CNVind：一个基于覆盖深度的全外显子测序数据中罕见 CNVs 检测的开源云端分析流程。

CNVind: an open source cloud-based pipeline for rare CNVs detection in whole exome sequencing data based on the depth of coverage.

机构信息

Warsaw University of Technology, Institute of Computer Science, Nowowiejska 15/19, 00-665, Warsaw, Poland.

出版信息

BMC Bioinformatics. 2022 Mar 5;23(1):85. doi: 10.1186/s12859-022-04617-x.

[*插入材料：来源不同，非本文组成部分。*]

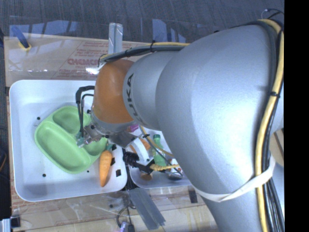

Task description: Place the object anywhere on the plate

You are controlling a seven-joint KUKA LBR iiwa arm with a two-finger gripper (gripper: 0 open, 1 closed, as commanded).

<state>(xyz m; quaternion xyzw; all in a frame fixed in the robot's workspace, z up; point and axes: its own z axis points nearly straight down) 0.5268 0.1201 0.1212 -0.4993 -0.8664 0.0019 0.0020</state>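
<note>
A light green divided plate [60, 141] lies in the left white bin [24, 110]. An orange carrot [105, 168] lies upright in the view just off the plate's lower right rim, near the bin's right wall. My gripper [85, 138] hangs over the plate's right edge, just above and left of the carrot's top end. The wide grey arm and its orange band hide most of the wrist. Nothing shows between the fingers.
The right bin [137, 180] is mostly hidden under the arm. In its visible part lie a green item [157, 143], an orange piece [145, 144] and a metal spoon [174, 173]. A printed cardboard sheet [63, 57] lies behind the bins.
</note>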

DOI:10.1186/s12859-022-04617-x

PMID:35247967

原文链接:https://pmc.ncbi.nlm.nih.gov/articles/PMC8897915/

Abstract

BACKGROUND

A typical Copy Number Variations (CNVs) detection process based on the depth of coverage in the Whole Exome Sequencing (WES) data consists of several steps: (I) calculating the depth of coverage in sequencing regions, (II) quality control, (III) normalizing the depth of coverage, (IV) calling CNVs. Previous tools performed one normalization process for each chromosome-all the coverage depths in the sequencing regions from a given chromosome were normalized in a single run.

METHODS

Herein, we present the new CNVind tool for calling CNVs, where the normalization process is conducted separately for each of the sequencing regions. The total number of normalizations is equal to the number of sequencing regions in the investigated dataset. For example, when analyzing a dataset composed of n sequencing regions, CNVind performs n independent depth of coverage normalizations. Before each normalization, the application selects the k most correlated sequencing regions with the depth of coverage Pearson's Correlation as distance metric. Then, the resulting subgroup of [Formula: see text] sequencing regions is normalized, the results of all n independent normalizations are combined; finally, the segmentation and CNV calling process is performed on the resultant dataset.

RESULTS AND CONCLUSIONS

We used WES data from the 1000 Genomes project to evaluate the impact of independent normalization on CNV calling performance and compared the results with state-of-the-art tools: CODEX and exomeCopy. The results proved that independent normalization allows to improve the rare CNVs detection specificity significantly. For example, for the investigated dataset, we reduced the number of FP calls from over 15,000 to around 5000 while maintaining a constant number of TP calls equal to about 150 CNVs. However, independent normalization of each sequencing region is a computationally expensive process, therefore our pipeline is customized and can be easily run in the cloud computing environment, on the computer cluster, or the single CPU server. To our knowledge, the presented application is the first attempt to implement an innovative approach to independent normalization of the depth of WES data coverage.

摘要

背景

基于全外显子测序（WES）数据覆盖深度的典型拷贝数变异（CNVs）检测过程包括以下几个步骤：（I）计算测序区域的覆盖深度，（II）质量控制，（III）覆盖深度标准化，（IV）CNVs 调用。以前的工具对每条染色体执行一个标准化过程-给定染色体的测序区域中的所有覆盖深度都在单个运行中进行标准化。

方法

本文介绍了用于调用 CNVs 的新 CNVind 工具，其中标准化过程分别针对每个测序区域进行。标准化的总数等于研究数据集的测序区域数。例如，在分析由 n 个测序区域组成的数据集时，CNVind 执行 n 个独立的覆盖深度标准化。在每次标准化之前，应用程序使用皮尔逊相关系数作为距离度量，选择与覆盖深度最相关的 k 个测序区域。然后，将结果的子组[公式：见文本]测序区域进行标准化，对所有 n 个独立的标准化结果进行组合；最后，对组合数据集执行分割和 CNV 调用过程。

结果与结论

我们使用 1000 基因组计划的 WES 数据来评估独立标准化对 CNV 调用性能的影响，并将结果与最先进的工具：CODEX 和 exomeCopy 进行比较。结果证明，独立标准化可以显著提高罕见 CNVs 的检测特异性。例如，对于研究数据集，我们将 FP 调用数量从 15000 多个减少到 5000 个左右，同时保持 TP 调用数量不变，约为 150 个 CNVs。然而，每个测序区域的独立标准化是一个计算成本很高的过程，因此我们的管道是定制的，可以在云计算环境、计算机群或单个 CPU 服务器上轻松运行。据我们所知，所提出的应用程序是第一个尝试实施全外显子测序数据覆盖深度独立标准化的创新方法。